Ex Parte Martinez

Annotate this Case

386 S.W.2d 280 (1964)

Ex parte Mike MARTINEZ.

No. 37611.

Court of Criminal Appeals of Texas.

December 16, 1964.

*281 Mike Martinez, pro se.

Leon B. Douglas, State's Atty., Austin, for the State.

McDONALD, Judge.

Petitioner, an inmate of the state penitentiary, brings this application for writ of habeas corpus in his own handwriting. When petitioner's conviction reached this Court on appeal, the writer shared the view of the majority and affirmed the case, from which position he has not departed. It is my view that the Juvenile Act and all hearings thereunder are civil and not criminal in nature. It necessarily follows that I do not believe that jeopardy attaches in juvenile courts as they are without jurisdiction of felony offenses.

My views are fully set forth in the opinion written by me in Hultin v. State, 171 Tex.Cr.R. 425, 351 S.W.2d 248, and in my dissenting opinions upon original submission and on rehearing in Garza v. State, Tex.Cr.App., 369 S.W.2d 36. The writer's views are further stated in his concurring opinion in Ex parte Sawyer, Tex.Cr.App., 386 S.W.2d 275.

Presiding Judge Woodley concurs in the disposition of this cause, his position and reasons being stated in his original opinion upon the appeal of this case, Martinez v. State, 171 Tex.Cr.R. 443, 350 S.W.2d 929.
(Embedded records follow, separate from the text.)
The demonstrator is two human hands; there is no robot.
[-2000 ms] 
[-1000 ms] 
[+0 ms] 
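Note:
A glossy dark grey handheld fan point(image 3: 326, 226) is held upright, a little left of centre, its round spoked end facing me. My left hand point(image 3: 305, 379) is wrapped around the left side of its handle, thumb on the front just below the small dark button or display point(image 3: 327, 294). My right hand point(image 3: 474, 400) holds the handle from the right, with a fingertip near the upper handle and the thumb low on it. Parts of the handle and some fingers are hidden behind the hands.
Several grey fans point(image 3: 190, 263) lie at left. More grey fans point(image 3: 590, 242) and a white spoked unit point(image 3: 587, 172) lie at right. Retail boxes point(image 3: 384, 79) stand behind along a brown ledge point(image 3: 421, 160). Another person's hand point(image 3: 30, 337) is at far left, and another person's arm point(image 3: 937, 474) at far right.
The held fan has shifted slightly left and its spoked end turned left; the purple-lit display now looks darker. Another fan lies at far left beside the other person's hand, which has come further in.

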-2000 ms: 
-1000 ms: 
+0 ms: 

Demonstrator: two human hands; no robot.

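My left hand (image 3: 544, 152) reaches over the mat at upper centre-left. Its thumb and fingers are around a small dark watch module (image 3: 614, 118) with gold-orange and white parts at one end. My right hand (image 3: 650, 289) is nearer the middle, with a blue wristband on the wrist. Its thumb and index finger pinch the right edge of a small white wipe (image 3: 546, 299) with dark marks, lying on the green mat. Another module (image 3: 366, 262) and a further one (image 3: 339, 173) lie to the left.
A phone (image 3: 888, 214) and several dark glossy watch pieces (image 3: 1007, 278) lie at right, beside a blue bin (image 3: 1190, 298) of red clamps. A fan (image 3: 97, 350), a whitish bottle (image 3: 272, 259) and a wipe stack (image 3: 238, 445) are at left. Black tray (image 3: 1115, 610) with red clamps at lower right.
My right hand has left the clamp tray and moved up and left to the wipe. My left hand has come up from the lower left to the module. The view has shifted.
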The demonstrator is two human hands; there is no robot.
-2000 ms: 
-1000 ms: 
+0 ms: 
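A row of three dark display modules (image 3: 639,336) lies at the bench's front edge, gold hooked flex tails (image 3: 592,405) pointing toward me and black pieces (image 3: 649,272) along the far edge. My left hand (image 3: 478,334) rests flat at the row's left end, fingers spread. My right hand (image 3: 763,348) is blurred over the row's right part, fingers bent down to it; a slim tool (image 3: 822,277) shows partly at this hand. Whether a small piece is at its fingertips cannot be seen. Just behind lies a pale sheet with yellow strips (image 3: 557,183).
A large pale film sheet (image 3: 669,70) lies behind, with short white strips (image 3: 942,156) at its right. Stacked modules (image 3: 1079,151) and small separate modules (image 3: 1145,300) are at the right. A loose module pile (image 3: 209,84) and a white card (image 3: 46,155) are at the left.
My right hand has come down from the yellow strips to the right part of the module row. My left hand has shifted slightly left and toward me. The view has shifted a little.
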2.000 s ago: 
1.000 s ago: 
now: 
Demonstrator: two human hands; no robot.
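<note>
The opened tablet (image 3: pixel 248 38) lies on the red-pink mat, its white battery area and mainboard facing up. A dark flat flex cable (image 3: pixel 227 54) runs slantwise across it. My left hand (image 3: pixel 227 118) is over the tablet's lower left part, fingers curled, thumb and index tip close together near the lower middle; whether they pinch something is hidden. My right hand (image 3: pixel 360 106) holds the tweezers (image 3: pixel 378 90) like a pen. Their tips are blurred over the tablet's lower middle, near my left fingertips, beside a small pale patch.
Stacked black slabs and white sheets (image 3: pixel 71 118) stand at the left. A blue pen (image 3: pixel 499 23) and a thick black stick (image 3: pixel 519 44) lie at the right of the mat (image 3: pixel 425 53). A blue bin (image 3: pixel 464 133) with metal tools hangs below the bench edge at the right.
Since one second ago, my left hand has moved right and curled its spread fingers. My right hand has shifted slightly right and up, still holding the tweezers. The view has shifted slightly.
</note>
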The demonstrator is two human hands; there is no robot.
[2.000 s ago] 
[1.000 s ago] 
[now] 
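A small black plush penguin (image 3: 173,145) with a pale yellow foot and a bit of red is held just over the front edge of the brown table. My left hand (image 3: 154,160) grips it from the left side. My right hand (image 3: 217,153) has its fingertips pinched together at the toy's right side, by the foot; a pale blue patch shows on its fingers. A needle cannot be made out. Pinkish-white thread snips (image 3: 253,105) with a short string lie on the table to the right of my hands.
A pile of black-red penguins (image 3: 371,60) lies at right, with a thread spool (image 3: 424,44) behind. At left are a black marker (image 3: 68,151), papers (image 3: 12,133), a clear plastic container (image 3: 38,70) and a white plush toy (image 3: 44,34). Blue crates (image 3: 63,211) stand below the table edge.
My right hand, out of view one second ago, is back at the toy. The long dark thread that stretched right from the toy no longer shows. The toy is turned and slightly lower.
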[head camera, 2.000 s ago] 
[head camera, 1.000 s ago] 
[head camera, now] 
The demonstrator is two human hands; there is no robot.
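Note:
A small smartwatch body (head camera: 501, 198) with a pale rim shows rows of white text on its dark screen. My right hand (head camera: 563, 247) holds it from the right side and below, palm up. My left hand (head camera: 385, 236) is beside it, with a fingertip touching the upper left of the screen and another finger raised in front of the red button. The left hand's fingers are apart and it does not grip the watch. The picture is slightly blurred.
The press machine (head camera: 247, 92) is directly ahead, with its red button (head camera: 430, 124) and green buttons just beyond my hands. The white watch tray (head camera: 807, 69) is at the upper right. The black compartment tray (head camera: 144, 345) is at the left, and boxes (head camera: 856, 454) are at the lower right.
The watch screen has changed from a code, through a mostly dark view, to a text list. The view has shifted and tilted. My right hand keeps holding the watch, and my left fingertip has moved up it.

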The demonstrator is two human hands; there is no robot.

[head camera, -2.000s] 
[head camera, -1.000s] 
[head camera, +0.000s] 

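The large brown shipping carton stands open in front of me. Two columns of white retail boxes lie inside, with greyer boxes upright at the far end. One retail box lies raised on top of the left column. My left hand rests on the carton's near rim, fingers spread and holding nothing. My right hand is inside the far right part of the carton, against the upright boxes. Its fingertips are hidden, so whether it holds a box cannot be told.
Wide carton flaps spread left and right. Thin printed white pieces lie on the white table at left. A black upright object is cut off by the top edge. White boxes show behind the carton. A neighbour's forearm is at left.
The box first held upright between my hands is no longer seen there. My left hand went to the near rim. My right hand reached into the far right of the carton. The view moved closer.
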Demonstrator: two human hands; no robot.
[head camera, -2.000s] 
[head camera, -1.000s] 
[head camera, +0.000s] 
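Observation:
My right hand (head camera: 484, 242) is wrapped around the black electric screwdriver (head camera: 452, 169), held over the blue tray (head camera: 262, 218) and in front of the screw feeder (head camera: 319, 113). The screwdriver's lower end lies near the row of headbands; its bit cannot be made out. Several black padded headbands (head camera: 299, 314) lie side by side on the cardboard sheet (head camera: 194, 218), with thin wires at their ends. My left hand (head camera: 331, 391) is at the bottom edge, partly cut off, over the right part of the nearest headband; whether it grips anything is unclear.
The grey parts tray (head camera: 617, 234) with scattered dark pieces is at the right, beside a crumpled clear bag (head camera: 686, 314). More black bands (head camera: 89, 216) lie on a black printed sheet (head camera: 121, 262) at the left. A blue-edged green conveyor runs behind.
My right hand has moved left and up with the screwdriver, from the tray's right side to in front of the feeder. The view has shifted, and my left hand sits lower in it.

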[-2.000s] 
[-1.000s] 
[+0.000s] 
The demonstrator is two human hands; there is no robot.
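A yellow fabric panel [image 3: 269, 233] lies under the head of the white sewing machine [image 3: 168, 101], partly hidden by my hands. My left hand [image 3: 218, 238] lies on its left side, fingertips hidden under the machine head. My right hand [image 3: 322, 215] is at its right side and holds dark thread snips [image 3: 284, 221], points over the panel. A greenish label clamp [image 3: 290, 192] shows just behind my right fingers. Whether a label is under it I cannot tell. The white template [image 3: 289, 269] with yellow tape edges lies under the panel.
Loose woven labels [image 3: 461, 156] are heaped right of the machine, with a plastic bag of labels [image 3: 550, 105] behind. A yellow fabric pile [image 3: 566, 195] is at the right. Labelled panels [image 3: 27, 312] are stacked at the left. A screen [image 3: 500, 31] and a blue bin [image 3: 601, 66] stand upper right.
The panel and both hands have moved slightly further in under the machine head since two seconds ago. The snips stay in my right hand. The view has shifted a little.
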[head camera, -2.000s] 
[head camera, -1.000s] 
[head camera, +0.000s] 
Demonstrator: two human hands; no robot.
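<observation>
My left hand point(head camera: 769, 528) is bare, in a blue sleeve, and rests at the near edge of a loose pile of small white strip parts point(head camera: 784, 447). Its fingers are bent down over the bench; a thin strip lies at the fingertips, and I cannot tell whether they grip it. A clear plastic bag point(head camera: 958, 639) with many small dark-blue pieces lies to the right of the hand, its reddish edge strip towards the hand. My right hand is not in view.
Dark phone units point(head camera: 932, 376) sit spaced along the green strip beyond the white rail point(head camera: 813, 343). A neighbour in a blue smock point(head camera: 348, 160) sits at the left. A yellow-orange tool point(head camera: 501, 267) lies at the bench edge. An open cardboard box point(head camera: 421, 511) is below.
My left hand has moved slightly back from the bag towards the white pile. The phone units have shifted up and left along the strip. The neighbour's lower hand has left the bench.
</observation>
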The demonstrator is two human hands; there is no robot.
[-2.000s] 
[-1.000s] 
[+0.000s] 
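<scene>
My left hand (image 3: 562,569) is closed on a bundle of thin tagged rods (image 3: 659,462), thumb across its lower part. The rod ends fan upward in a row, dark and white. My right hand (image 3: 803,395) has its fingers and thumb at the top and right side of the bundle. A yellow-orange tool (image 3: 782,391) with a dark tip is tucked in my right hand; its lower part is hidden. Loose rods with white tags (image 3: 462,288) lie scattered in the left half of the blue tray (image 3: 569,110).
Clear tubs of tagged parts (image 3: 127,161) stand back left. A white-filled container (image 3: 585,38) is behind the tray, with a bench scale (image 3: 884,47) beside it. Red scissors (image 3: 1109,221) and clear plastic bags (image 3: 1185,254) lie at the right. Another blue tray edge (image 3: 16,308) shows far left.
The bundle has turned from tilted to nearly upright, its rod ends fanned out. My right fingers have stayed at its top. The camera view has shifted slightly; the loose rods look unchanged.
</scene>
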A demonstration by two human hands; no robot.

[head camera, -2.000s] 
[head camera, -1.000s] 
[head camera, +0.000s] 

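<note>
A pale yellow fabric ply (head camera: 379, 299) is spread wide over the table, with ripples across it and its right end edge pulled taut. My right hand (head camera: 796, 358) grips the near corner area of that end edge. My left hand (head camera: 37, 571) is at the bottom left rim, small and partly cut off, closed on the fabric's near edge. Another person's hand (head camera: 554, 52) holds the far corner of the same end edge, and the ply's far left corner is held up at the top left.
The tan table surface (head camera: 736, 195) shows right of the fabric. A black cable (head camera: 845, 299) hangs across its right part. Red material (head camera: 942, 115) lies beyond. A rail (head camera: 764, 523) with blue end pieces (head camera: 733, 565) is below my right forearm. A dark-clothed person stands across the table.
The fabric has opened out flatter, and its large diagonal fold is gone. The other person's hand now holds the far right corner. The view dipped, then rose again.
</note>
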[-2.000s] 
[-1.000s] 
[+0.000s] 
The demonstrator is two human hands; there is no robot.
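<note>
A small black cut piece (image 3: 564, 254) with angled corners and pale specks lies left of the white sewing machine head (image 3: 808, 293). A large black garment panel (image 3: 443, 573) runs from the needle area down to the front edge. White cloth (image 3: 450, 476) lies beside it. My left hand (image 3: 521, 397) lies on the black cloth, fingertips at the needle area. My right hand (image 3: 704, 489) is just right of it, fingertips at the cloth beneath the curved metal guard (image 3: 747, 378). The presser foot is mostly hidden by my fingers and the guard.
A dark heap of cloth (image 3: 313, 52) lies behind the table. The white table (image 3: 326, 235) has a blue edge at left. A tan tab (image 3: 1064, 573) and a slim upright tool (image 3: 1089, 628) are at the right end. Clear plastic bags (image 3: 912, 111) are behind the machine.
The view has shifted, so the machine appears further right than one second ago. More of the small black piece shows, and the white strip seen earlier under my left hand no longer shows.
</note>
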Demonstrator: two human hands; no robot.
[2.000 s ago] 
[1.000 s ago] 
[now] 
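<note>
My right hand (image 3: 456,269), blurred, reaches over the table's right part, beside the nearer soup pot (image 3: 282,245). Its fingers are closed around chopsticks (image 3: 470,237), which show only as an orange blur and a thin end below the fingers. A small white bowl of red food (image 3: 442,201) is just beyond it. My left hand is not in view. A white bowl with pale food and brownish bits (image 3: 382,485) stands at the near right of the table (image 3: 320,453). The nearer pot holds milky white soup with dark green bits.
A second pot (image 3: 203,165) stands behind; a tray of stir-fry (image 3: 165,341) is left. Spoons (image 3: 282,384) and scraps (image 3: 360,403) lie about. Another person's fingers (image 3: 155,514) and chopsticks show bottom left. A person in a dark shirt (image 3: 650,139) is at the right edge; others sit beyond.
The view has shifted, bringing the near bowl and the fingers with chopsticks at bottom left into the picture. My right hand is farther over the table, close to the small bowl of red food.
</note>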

Relief prayed for is denied.

MORRISON, Judge (dissenting).

When petitioner's conviction reached this Court on appeal, the writer dissented to the affirmance on the grounds that petitioner had once been in jeopardy and therefore could not, as I saw it, be constitutionally tried again for the same offense. I relied upon the holding in Doggett v. State, 130 Tex.Cr.R. 208, 93 S.W.2d 399, which I still feel is controlling. However, since the rendition of the opinion in petitioner's case, this Court has had a comparable situation before us in Garza v. State, 369 S.W.2d 36. Therein we said:

"To affirm this conviction in the light of the record would be to hold that, for an offense committed before he reached the age of 17 years, the offender who has committed no other offense against the law may, upon petition of the district attorney, be adjudged a delinquent child and held in custody as such, and without regard to how he may respond to the guidance and control afforded him under the Juvenile Act, be indicted, tried and convicted for the identical offense after he reaches the age of 17. "We sustain appellant's contention that such a conviction violates the principles of fundamental fairness and constitutes a deprivation of due process under the 14th Amendment."

If Doggett v. State, supra, does not control, then surely what we said in Garza v. State, supra, should.

However, my brethren do not agree and this petitioner, who served his term in the State School for Boys for an offense committed when he was 13 years old, who was released and two years later was indicted for an offense growing out of the same transaction, now must continue to be confined under his life term conviction. I have stated my position fully in my dissent in Ex parte Sawyer, Tex.Cr.App., 386 S.W.2d 275.

Petitioner is before this Court without a lawyer and only the writer to speak for him, and I respectfully dissent from the order of this Court denying the relief prayed for.